Privacy, Security Archive

"The software bug--known as a buffer overflow--caused key memory-management functions in the zlib compression library to fail, a condition that could allow a smart attacker to compromise Linux computers over the Internet, said Dave Wreski, director for open-source security company Guardian Digital". Read the rest of the report at News.com.

IBM developerWorks has come out with three articles on OpenSSH, a free version of the SSH protocol suite for network connectivity. The first discusses RSA/DSA authentication, the second introduces ssh-agent and keychain, while the last goes over Agent forwarding and keychain improvements. Its a great resource for someone who needs some encryption.

Seen this on WinInformat.com: "For at least the first 8 months of 2001, open-source poster child Linux was far less secure than Windows, according to the reputable NTBugTraq, which is hosted by SecurityFocus, the leading provider of security information about the Internet."

The FBI's National Infrastructure Protection Center has urged users of Microsoft's WindowsXP operating system to disable a feature that could leave computers open to attacks from hackers.

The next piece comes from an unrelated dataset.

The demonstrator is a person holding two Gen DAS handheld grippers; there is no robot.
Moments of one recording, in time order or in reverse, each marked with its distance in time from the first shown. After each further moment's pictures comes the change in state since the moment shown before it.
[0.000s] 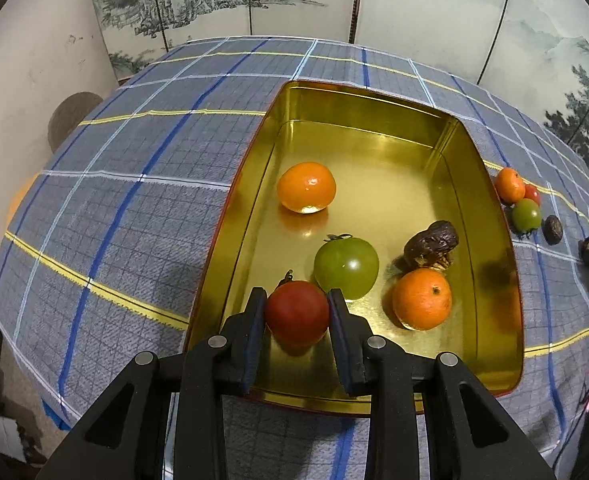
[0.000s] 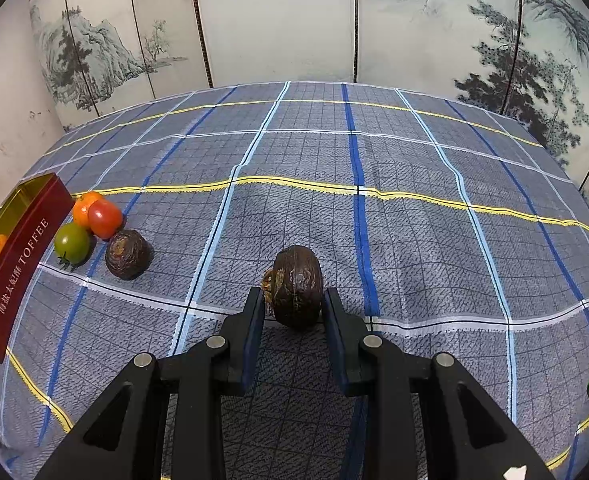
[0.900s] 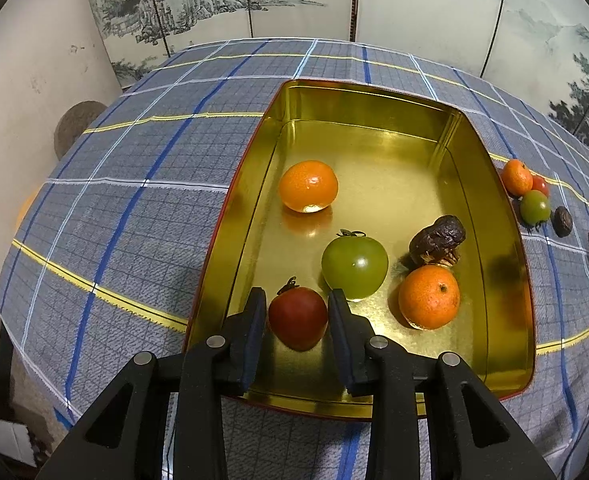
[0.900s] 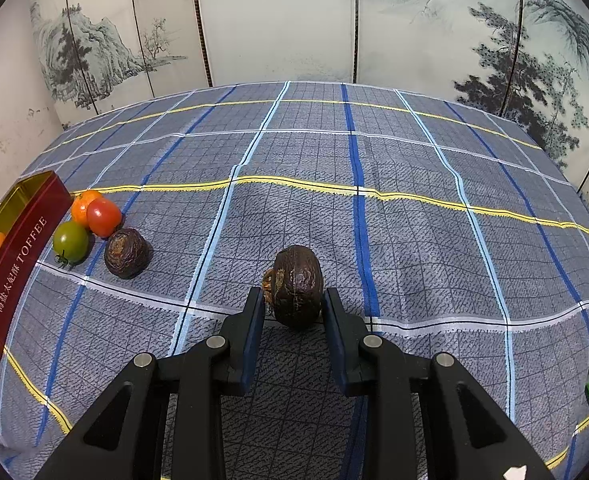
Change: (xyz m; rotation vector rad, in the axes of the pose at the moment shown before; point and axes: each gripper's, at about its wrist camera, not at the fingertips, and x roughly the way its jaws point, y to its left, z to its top) left arm 0.003 -0.001 -0.001 0.028 -0.007 0.037; right arm 0.000 -0.001 0.001 -0.004 0.000 -0.004
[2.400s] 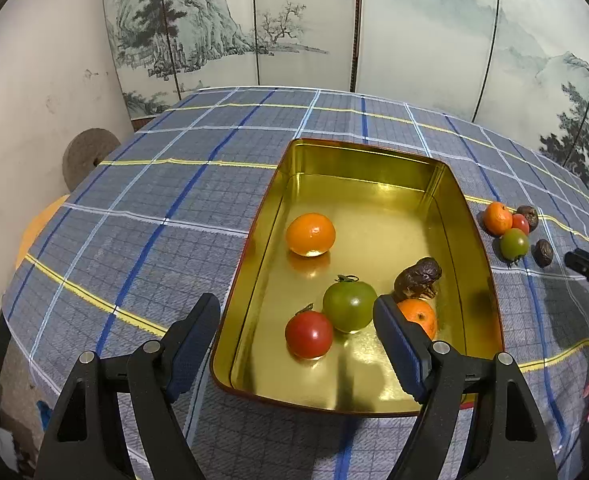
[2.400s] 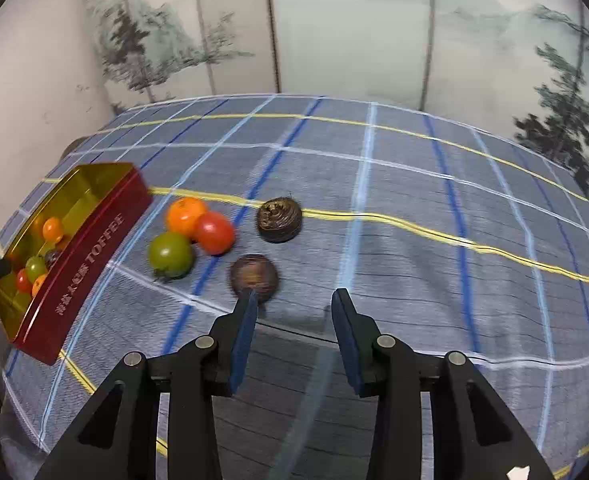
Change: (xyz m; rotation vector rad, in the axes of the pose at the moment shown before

In a statement issued Saturday, the FBI's NIPC, which usually leaves computer security warnings to the private sector, said it held technical discussions with Microsoft and industry experts Friday to identify ways to minimize the risk from security holes in the XP software, which was launched in late October.

"Researchers have discovered that hackers are already developing tools to take advantage of a hole that could allow the takeover of key servers in corporations and universities." Read the rest of the story at ZDNews.

OpenSSH 3.0 has just been released. It will be available from the mirrors listed at OpenSSH web site. OpenSSH is a 100% complete SSH protocol version 1.3, 1.5 and 2.0 implementation and includes sftp client and server support.